You are viewing a plain text version of this content. The canonical link for it is here.

Posted to users@spamassassin.apache.org by Matt Linzbach <ML...@Merchant-Gould.com> on 2004/12/29 19:04:49 UTC

Bayesian scoring in 3.0

Can someone point me to a thread that would discuss the scoring of the Bayesian rules in 3.0.  Specifically why BAYES_99 would score less than BAYES_95 for bayes+net tests?

TIA

Matt

Re: Bayesian scoring in 3.0

Posted by Jim Maul <jm...@elih.org>.

Matt Linzbach wrote:
> Can someone point me to a thread that would discuss the scoring of the Bayesian rules in 3.0.  Specifically why BAYES_99 would score less than BAYES_95 for bayes+net tests?
> 
> TIA
> 


http://article.gmane.org/gmane.mail.spam.spamassassin.general/61212/match=

just for 1 :)

You might also want to check

http://wiki.apache.org/spamassassin/HowScoresAreAssigned

-Jim

Re: Bayesian scoring in 3.0

Posted by Matt Kettler <mk...@evi-inc.com>.

At 01:04 PM 12/29/2004, Matt Linzbach wrote:
>Can someone point me to a thread that would discuss the scoring of the 
>Bayesian rules in 3.0.  Specifically why BAYES_99 would score less than 
>BAYES_95 for bayes+net tests?

Why would you expect it to be higher? It's a common human perception that 
everything is simple and linear. Unfortunately, nothing about SA scoring is 
simple, nor linear.

The big thing to keep in mind that rules are NOT independent entities. They 
are NOT scored based on their performance.

The score that BAYES_99 gets is not a function of it's performance, but the 
performance of every other rule in the ruleset. Furthermore they are most 
heavily biased by the rules that match the same messages in the corpus 
test. They are still affected by other rules which don't match any of the 
same messages, just because those rules affect other rules, which 
eventually get around to affecting BAYES_99.. (this relationship works a 
bit like the Kevin Bacon number.)

As an example, consider the case another rule that also performs well is 
added to the syste,, and has similar false positive problems and similar 
spam matches.

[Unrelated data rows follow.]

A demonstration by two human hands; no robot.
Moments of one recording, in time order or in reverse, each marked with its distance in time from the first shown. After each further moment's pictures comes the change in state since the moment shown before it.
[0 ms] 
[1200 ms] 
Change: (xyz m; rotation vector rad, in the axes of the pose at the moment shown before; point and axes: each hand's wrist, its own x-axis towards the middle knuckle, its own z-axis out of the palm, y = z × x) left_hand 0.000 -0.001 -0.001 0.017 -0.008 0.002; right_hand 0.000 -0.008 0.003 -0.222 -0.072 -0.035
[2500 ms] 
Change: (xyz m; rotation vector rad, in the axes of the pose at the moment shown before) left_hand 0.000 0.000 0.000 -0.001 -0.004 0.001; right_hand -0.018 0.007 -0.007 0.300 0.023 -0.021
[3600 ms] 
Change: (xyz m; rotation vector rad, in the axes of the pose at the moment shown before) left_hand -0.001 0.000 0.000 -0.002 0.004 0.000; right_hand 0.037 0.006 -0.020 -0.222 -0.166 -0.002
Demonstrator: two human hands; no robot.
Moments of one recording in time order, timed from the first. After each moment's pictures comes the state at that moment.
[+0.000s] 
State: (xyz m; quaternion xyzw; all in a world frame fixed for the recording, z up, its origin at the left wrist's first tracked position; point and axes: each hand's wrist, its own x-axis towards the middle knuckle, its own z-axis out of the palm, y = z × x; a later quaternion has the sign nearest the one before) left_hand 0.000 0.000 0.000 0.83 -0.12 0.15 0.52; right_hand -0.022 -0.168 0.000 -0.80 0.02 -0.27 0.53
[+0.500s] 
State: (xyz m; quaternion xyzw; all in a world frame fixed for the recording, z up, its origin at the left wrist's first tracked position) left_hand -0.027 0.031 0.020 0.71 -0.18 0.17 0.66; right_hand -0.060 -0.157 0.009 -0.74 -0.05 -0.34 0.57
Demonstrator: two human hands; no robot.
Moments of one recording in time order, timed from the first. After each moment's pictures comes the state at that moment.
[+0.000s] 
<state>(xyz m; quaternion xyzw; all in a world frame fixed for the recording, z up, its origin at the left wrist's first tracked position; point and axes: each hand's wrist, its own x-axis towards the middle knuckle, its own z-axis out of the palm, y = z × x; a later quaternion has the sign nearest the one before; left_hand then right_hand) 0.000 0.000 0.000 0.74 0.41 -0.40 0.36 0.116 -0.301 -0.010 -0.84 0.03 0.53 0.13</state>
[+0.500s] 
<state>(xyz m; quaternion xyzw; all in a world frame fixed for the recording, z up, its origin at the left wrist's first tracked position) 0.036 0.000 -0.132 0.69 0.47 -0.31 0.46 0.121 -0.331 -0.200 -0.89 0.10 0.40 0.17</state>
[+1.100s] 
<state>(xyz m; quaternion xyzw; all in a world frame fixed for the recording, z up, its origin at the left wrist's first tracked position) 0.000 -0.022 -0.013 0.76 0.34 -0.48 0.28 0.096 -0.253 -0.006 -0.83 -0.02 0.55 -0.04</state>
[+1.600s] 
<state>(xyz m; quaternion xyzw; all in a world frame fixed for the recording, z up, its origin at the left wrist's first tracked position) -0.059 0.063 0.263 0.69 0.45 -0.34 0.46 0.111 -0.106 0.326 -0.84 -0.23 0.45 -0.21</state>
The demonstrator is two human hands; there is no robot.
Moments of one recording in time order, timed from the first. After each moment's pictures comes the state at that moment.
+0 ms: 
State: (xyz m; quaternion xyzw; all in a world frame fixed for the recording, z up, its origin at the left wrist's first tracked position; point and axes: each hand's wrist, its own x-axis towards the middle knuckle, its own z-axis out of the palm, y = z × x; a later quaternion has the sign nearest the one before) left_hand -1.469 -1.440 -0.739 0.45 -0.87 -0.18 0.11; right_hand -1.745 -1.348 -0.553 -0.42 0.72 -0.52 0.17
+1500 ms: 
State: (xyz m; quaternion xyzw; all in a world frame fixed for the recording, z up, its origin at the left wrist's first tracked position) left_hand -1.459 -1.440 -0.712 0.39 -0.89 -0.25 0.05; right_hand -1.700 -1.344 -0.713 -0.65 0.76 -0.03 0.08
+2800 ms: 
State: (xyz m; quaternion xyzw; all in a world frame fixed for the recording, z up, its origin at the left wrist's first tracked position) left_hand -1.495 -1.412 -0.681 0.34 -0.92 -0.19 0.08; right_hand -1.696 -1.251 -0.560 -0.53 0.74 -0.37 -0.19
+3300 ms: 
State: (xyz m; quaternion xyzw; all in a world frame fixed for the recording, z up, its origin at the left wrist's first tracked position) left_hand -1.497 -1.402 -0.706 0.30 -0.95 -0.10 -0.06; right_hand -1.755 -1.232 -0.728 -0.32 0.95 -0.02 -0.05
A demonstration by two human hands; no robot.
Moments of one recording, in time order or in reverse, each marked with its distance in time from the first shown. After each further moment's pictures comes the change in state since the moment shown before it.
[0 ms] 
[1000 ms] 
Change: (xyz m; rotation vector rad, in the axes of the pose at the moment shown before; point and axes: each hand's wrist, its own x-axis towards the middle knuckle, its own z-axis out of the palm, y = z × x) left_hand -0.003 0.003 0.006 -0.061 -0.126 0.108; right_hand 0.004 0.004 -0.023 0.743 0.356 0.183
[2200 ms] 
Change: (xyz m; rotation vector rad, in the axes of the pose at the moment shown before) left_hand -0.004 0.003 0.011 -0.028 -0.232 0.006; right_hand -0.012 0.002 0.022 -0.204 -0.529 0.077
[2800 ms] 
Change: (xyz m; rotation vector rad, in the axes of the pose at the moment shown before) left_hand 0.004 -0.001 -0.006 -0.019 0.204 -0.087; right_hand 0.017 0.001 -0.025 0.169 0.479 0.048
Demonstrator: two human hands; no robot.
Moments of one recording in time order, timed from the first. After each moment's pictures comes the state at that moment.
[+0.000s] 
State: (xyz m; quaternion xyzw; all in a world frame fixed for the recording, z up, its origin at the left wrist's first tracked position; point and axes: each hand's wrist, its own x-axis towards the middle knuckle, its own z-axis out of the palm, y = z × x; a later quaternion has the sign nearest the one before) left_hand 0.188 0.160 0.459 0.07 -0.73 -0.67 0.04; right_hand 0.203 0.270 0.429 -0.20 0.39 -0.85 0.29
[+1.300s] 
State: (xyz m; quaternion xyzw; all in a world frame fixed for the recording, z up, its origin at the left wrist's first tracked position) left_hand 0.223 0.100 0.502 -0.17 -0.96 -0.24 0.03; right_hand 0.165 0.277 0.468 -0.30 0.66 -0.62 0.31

In this situation the perceptron (or GA in older versions of 
SA) is going to have to trade off the score between the two rules. 
Generally, it's going to heavily bias towards the rule with the least FPs, 
but only because it's trying to tune the scores to get the lowest number 
for (FP+(FN/100)) it can.

In this case, I suspect BAYES was heavily biased by the URIBL rules. Some 
of those have VERY high hit rates, and VERY low FP problems, much less than 
the theoretical 0.5% that BAYES_99 has.